Cinnamon Apple Coffee Cake has the texture of cinnamon rolls without all the work! It’s topped with a layer of spiced apples and crisp cinnamon streusel. Enjoy this as a perfect breakfast pastry or mid-day snack.
Why You’ll Love It
The texture of this cake batter is akin to a yeasted sweet dough or homemade bread. It’s stretchy and pliable, but you don’t have to knead or shape it.
- Easy preparation. No need to bloom the yeast in water, and peeling the apples is optional!
- The best blend of textures. A crumbly cinnamon streusel tops off baked apples and soft coffee cake.
- Fruity, sweet, and comforting. A layer of fresh apple slices over the cake gets doused with melted butter and cinnamon sugar.
- Beautiful and decadent! A generous drizzle of cinnamon glaze serves as the finishing touch.
- Flour – All-purpose flour is the base of the cake batter, which is a yeasted dough. Use our easy tips and tricks on how to measure flour so you don’t end up with a dense or dry cake.
- RapidRise™ Yeast – Also known as “instant yeast.” This type of yeast gets added to the flour instead of water. It’s used in bread baking and doesn’t require pre-mixing or blooming!
- Cinnamon – Adds warming, comforting spice to the apples and the streusel.
- Unsalted butter – Butter adds that rich, buttery taste we all know and love. It’s in the bread dough, the sauce that goes over the apples, and the streusel.
- Egg – An egg helps bind the dough together and adds richness.
- Milk – A bit of milk adds flavor and moisture to the batter.
- Apples – Use your favorite baking apple. Be sure to slice the apples thin so they’ll bake to a soft texture.
- Brown sugar – Brown sugar adds a delicious flavor to the streusel topping, and goes great with cinnamon.
- Powdered sugar – Otherwise known as icing sugar, powdered sugar is the base for the cinnamon glaze.
Be sure to scroll to the end of the blog post to print the recipe card with full instructions and ingredients.
Make the dough:
- In a large mixing bowl, combine ¾ cup of flour, sugar, yeast, and salt.
- Combine the water, milk, and butter in a small saucepan on medium heat.
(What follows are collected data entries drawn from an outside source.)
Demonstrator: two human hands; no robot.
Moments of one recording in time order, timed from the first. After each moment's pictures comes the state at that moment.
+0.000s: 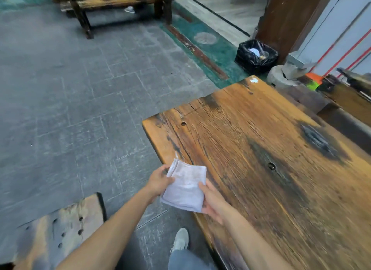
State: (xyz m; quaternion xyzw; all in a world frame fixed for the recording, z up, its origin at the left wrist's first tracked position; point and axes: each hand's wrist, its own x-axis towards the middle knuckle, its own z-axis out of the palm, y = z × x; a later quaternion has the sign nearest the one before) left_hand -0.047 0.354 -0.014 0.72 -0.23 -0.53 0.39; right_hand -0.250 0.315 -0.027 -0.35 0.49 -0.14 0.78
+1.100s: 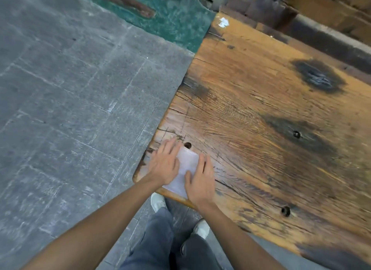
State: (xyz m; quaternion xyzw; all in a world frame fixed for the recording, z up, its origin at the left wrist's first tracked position) left_hand 0.168 0.016 -0.115 0.50 -0.82 -0.27 -0.06; right_hand 0.043 0.108 -0.109 -0.49 0.83 -0.06 0.27
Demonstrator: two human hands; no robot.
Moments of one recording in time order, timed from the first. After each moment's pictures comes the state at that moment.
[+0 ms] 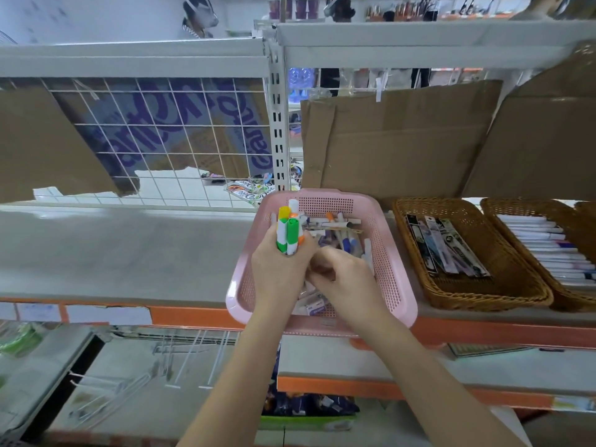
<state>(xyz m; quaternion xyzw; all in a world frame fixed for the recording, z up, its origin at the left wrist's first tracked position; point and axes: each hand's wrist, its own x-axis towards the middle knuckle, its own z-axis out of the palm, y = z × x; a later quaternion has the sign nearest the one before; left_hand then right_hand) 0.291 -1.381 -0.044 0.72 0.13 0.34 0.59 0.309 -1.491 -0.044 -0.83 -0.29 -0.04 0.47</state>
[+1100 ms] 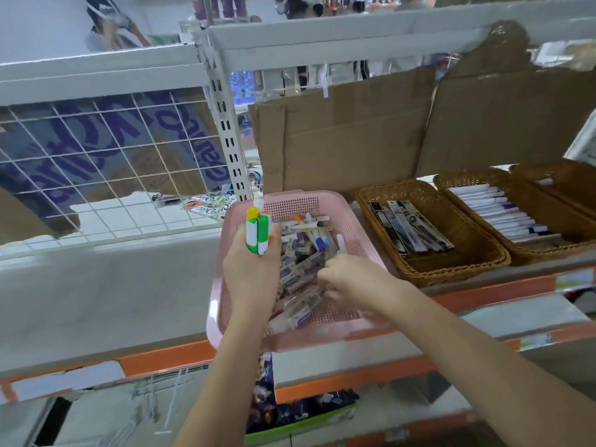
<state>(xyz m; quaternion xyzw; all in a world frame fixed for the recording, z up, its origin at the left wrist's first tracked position) 0.315 -1.365 -0.040 0.76 0.15 0.31 0.55 0.347 -1.520 -0.041 -0.93 -0.36 0.05 -0.01</state>
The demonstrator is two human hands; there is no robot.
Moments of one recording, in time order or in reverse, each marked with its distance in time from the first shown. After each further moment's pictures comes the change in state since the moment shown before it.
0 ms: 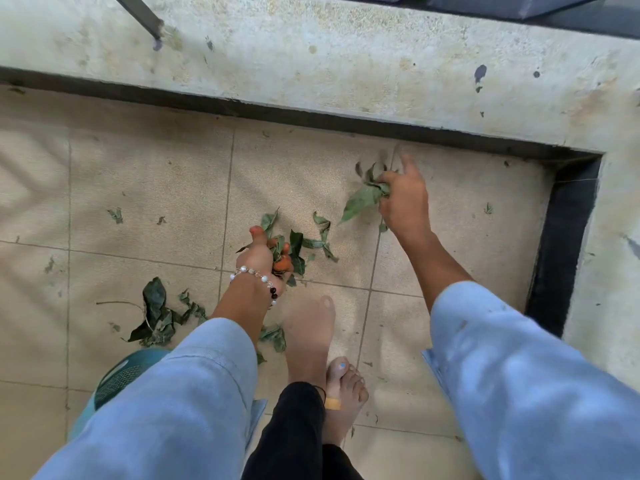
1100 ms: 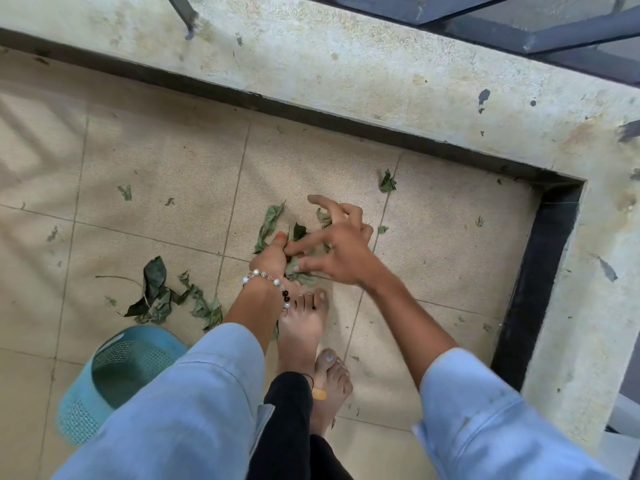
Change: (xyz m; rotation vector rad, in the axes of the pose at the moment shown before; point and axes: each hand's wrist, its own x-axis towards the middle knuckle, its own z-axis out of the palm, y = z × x) left_hand -0.043 -0.011 -0.001 -0.090 -0.052 -0.112; right_hand -0.091 -0.076 -0.011 0.207 -0.598 -0.342
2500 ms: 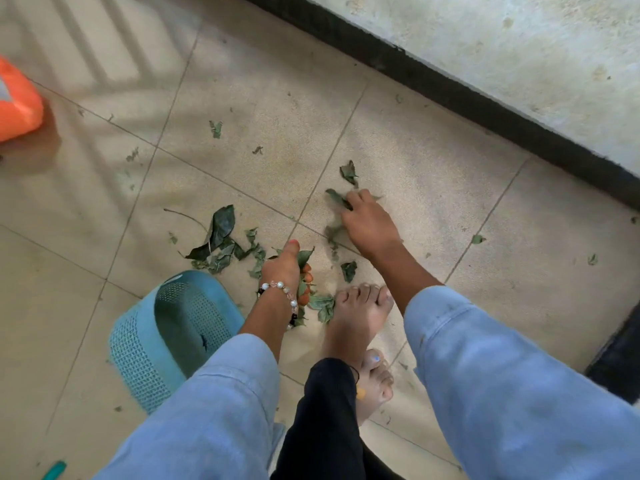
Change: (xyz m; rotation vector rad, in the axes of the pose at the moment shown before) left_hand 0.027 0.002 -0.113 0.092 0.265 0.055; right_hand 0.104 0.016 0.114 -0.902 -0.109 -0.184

Heat until very warm, about 120°F.
- Add the hot liquids to the flour mixture. Using an electric mixer, beat for 2 minutes at medium speed. Scrape the bowl as needed.
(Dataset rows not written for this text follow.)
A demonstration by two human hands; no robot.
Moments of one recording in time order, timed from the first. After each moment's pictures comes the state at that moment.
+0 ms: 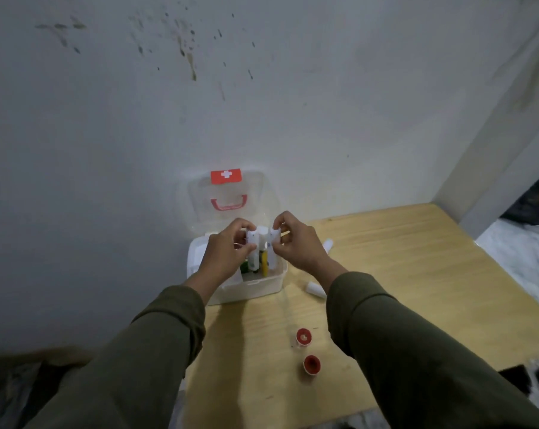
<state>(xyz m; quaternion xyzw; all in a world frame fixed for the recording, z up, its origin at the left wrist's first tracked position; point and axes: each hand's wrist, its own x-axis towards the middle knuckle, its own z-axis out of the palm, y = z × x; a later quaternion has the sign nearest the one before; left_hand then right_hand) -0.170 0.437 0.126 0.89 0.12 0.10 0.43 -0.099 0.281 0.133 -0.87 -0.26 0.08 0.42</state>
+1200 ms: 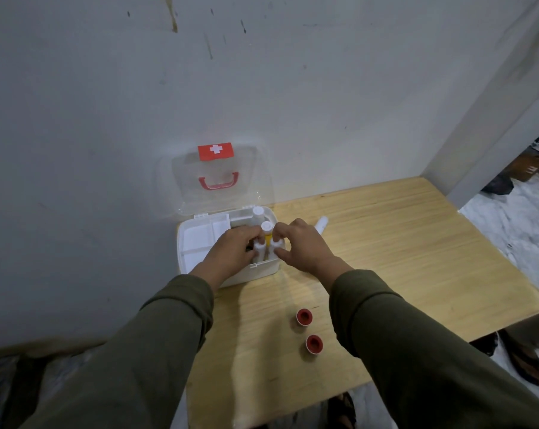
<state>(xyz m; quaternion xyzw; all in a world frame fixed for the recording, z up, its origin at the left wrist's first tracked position) -0.155 0.443 0.079 0.94 -0.02 0.00 0.33 -0.106 0.273 0.092 -0.93 -0.30 0.07 0.22</state>
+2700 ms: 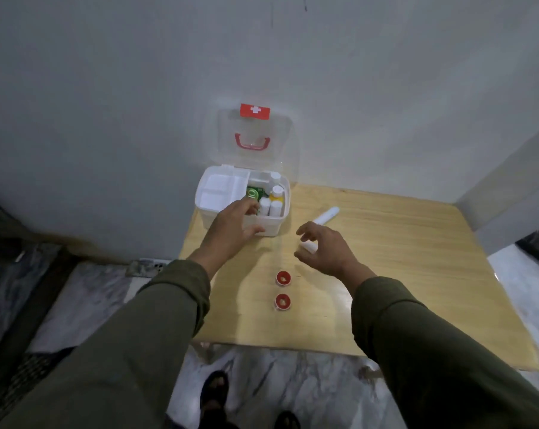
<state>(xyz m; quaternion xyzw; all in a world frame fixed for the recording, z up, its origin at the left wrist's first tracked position) -0.241 0.376 0.085 0.89 0.18 0.15 0.39 -0.135 0.185 0.090 -0.89 -0.36 0.15 0.23</state>
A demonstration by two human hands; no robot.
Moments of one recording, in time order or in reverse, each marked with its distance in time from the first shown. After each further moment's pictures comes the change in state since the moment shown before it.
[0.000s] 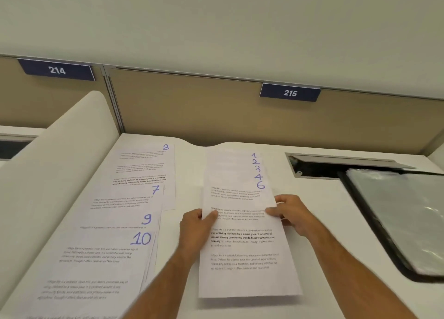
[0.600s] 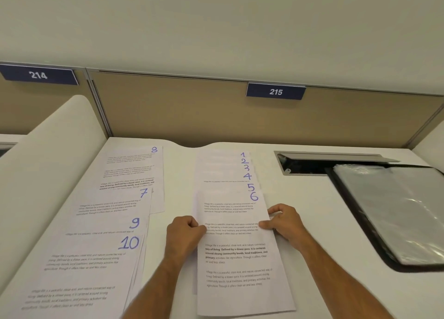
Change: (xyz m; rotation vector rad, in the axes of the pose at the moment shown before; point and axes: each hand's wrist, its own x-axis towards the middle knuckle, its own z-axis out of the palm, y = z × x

- Add the egg and 1 more cup of flour. Beat on high for 2 more minutes.
- Add in the last ½ cup of flour, and continue beating until a stiff batter forms.
- Turn the dough into a greased 13×9 baking dish. Sprinkle with a touch of flour. Then press the dough out evenly with your fingertips.
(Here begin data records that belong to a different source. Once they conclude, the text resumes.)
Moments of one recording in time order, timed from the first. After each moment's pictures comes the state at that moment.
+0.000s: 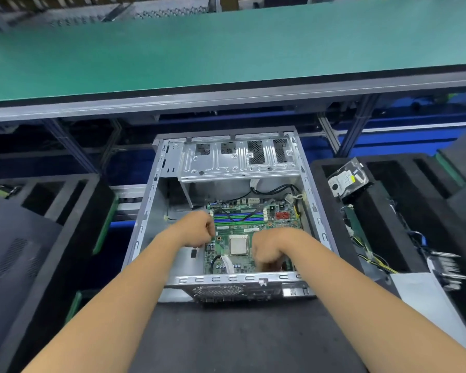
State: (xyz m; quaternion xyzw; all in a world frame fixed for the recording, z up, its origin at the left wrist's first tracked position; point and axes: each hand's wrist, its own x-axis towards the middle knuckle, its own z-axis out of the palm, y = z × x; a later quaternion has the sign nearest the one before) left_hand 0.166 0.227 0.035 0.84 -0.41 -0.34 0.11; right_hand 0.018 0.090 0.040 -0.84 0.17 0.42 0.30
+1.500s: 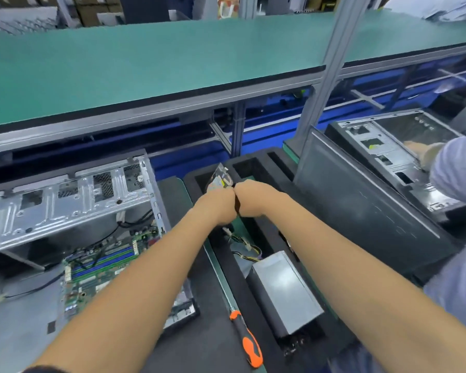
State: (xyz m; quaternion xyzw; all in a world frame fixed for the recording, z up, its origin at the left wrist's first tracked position) left_hand -0.046 -0.044 0.082 0.74 -0.64 -0.19 -0.01; right_hand -0.146 -0.095 0.109 -0.91 0.35 0.16 0.12
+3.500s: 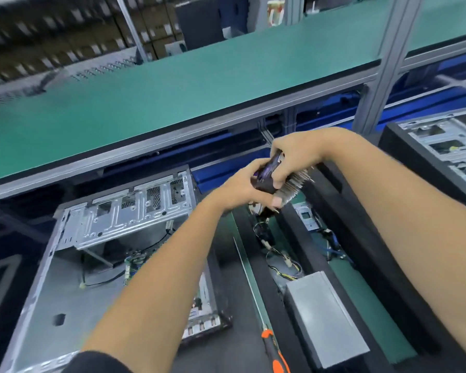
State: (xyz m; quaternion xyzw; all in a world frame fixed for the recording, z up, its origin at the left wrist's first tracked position) left_hand -0.023 -0.049 0.140 0.63 -0.54 -0.44 0.35; right_hand -0.158 -0.158 0.220 -0.92 0.30 0.13 0.21
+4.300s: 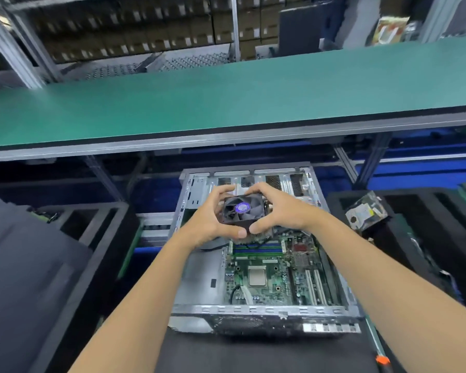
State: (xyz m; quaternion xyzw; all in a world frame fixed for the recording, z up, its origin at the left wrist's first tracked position) left_hand 0.182 0.225 0.109 0.72 -0.40 -0.33 0.47; right_hand 0.050 0.047 0.128 -0.84 0.10 0.02 0.53
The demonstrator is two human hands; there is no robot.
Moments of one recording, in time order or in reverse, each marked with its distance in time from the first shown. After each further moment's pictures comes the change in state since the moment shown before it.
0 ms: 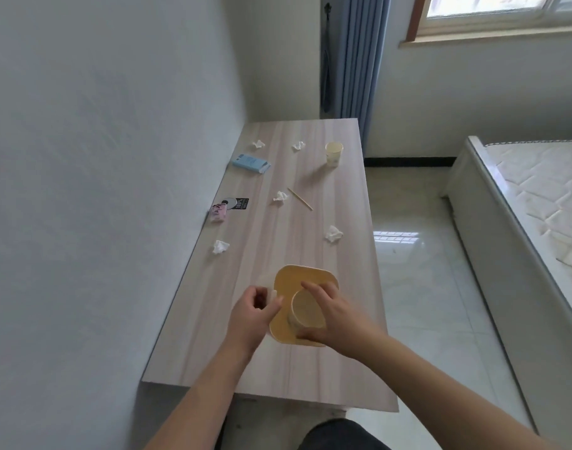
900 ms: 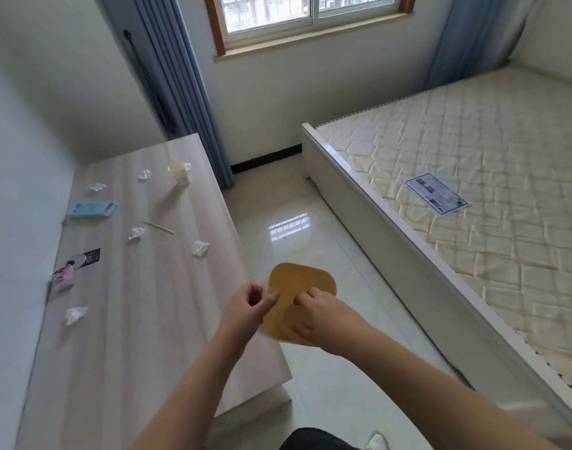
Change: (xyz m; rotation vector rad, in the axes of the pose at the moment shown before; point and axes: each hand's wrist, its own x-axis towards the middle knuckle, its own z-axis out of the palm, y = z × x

Make the apple streusel topping:
- Lay the sliced apples over the dough.
- Melt the butter, sugar, and cinnamon in a small saucepan. Once bubbly, pour it over the apples.
- Combine the streusel ingredients in a small bowl. It should have a crumbly texture. Sprinkle over the apples.
Let it rise, then bake:
- Cover the pan with a clean, dry towel. Let the cake rise in a warm place for about an hour, or until doubled in size.
- Bake the uncovered cake in a 375°F oven for 25-30 minutes. Cool the cake on a wire rack.
Cool, glaze, and slice:
- Make the glaze by whisking together the sugar, heavy cream, and cinnamon until smooth. Drizzle it over the cooled cake.
- Slice and enjoy!
Tips & Tricks
- Gather and measure out all your ingredients for the cake ahead of time. Not only will it save time, but you’ll be less likely to forget an important ingredient.
- Feel free to keep the skin on your sliced apples for added visual appeal!
- To prevent your apples from browning once they’re sliced, toss them with a teaspoon of lemon juice.
- Keep an eye on your rising dough. Depending on how warm it is in your kitchen, it may rise faster or slower than indicated.
If you’re prepping for a big weekend brunch, a coffee cake looks great alongside a Spinach and Sausage Quiche or Ham and Cheese Quiche. Don’t want meat in your quiche? No worries. My Veggie Quiche brings all the flavor and none of the meat.
For best results, use Rapid Rise yeast. If you only have active dry yeast, you’ll need to use more. Use 1¼ tsp. active dry yeast for every teaspoon of instant yeast. Be sure to mix it in with the warm liquids before adding it to your dough, ideally at 110-115°F.
Store this cooled cake in an airtight container at room temperature. It will last for at least 3 days. Or store it in the refrigerator in the same container to extend its shelf life, but it may lose some flavor.
To reheat this coffee cake, microwave it for about 30 seconds. Or you can wrap it lightly in foil and heat it in a 250°F toaster oven until warm.
Yes, to replace the apples, you could use thinly sliced pears, peaches, or even plums.